@bmeeks Thanks for your feedback, I'll try your suggestions! And I can narrow those down to just a couple:
DHCP is set to almost default - it hands out it's own ip address as the default gateway. I didn't want to use the ISP's DNS servers, preferring to specify my own (used to be OpenDNS now Cisco Umbrella, 208.67.222.222 and 208.67.220.220). I've since changed to Google's and CloudFlare's as they support DNS over TSL - I HAD that running fine for ALL hosts on the network - except when the Roku TV came along. It's again important to note out of the box, the TV (wired to the WiFi router, NOT WiFi), promptly connected to the internet, downloaded and applied an "update" all on its own, restarted, only then could not access the internet ever since as long as pfSense is the firewall. NO other changes! All other hosts still have internet just fine also with no changes.

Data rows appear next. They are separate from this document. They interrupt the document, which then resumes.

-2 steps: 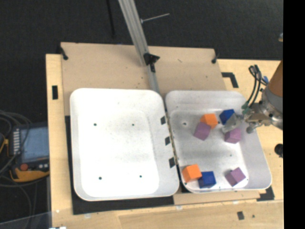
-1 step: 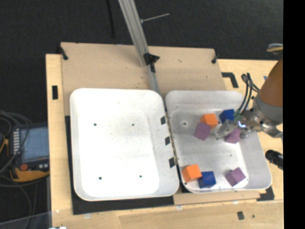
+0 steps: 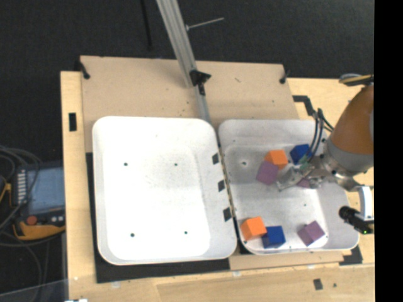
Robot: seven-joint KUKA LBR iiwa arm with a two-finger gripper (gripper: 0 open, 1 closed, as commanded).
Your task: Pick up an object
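Camera view is showing the two-finger gripper (image 3: 291, 180) hanging low in the right white bin (image 3: 334, 247), just beside the small purple cube (image 3: 267, 173); whether it is spread or closed, nobody can tell. The orange cube (image 3: 276, 158) and blue cube (image 3: 300, 153) are crowding close. That purple block is looking light, rigid and flat-sided, so opposite faces are offering the grip.

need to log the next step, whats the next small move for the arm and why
Probably a short straight descent, then close. The gripper sits low in the right bin, among the upper cluster: a purple block, an orange block and a blue block. The purple one seems nearest. No block is visibly between its fingers, so nothing is held yet.
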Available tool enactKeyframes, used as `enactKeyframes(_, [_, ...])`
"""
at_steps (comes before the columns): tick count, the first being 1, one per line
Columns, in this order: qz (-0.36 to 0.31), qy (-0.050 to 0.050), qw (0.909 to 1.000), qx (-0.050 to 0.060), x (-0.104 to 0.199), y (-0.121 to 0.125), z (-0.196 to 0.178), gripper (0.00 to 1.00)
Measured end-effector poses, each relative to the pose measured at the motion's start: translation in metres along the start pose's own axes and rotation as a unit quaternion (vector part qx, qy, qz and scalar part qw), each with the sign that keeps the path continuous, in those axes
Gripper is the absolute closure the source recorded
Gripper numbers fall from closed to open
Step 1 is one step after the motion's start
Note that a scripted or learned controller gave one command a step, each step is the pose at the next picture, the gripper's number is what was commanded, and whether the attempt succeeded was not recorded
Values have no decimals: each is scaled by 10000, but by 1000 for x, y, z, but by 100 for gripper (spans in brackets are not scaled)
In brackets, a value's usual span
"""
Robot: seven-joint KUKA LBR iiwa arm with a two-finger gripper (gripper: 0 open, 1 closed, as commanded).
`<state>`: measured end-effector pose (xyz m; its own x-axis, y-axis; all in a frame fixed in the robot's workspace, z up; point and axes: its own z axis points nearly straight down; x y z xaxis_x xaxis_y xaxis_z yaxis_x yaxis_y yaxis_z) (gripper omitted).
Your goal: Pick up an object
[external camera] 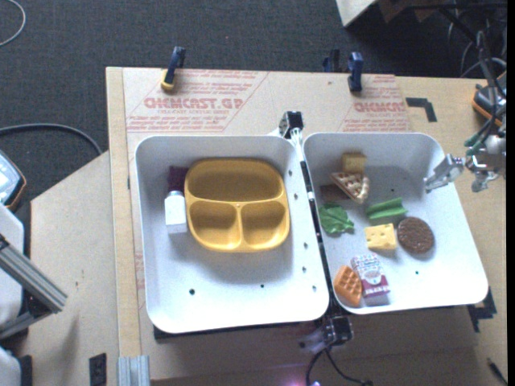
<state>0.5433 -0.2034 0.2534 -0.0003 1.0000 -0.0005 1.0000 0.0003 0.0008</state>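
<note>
Gripper point(445, 173) at far right, tilted in from the right edge, fingers pointing left; arm mostly out of frame.

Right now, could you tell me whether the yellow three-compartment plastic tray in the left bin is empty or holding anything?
Empty. The yellow three-compartment plastic tray shows bare yellow floor in all three sections; the small white bottle stands outside it, against its left edge.

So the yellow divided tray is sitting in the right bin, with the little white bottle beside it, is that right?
Not quite. The camera view shows the yellow divided tray in the left bin, not the right one. The rest holds: the little white bottle stands right beside it, at the tray's left edge.
</note>
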Motion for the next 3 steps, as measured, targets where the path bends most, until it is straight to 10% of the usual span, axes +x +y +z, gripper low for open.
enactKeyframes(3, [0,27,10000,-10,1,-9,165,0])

Since that time, pfSense DNS Resolver and Forwarder are disabled. I've tried letting the TV grab an ip address via DHCP from the lease pool - it does, shows the proper default gateway (no ability to show much else), cannot access the internet. Phone hotspot via WiFi: internet works. Swapping pfSense to an old Cisco Pix - internet works - with the same WiFi router connection (wired to one of its LAN ports).
I've since plugged the TV directly into the LAN port of pfSense, eliminating all other devices. It obtained a pfSense DHCP address and proper gateway . . . no internet. That entirely eliminates the WiFi router as the culprit.
I hear you about tinkering with DNS settings - although I'm rather new to pfSense, I do know DNS rather well (running many DNS servers myself in my day job, mostly Windows) plus configuring many corporate outside DNS configurations for outside-facing DNS for their domains).
Something has to be set correctly - again every other device has internet access no problem - ONLY the TV does not, only when connected through pfSense.
I just tried using my phone hotspot, connected the TV via WiFi - internet works. We also know it can connect using the old PIX firewall (also a DHCP server and NAT device).
I'm running pfSense 2.4.5-RELEASE-p1
Taking your suggestion, DNS is at "default" - IIRC. General tab is blank for all DNS items, all boxes unchecked. Services/DNS Resolver is enabled, all top checkboxes unchecked. Interfaces set to ALL ALL. Only "Register DHCP leases in DNS resolver" is enabled, and "DHCP static mappings in DNS resolver" is checked. The TV does not have a DHCP reservation, it (IS) obtaining a LAN ip address from the DHCP lease pool. Currently ethernet connected.
As always, other hosts access the internet just fine. My own laptop I'm posting this message with. I renewed my pfSense DHCP address, and changed from specified DNS addresses to only the pfSense ip address (DHCP server, default gateway, and the only DNS server are all the LAN address of pfSense (192.168.30.1).
System Logs/Firewall/Dynamic: Filter, enter my LAN address and I see lots of activity of course. Enter the TV's leased address and NOTHING appears in the firewall logs. ????? On the TV screen it verifies the same ip address and default gateway (and MAC address).
I just don't understand why this TV is unlike every other device on the LAN, wired or wireless, that it just won't seemingly attempt internet access but will show up as reaching the firewall.
The same TV, connected either through the exact same connection can promptly access the internet with a different firewall (still wired the same), or wireless through a phone hotspot. The problem points squarely at pfSense then.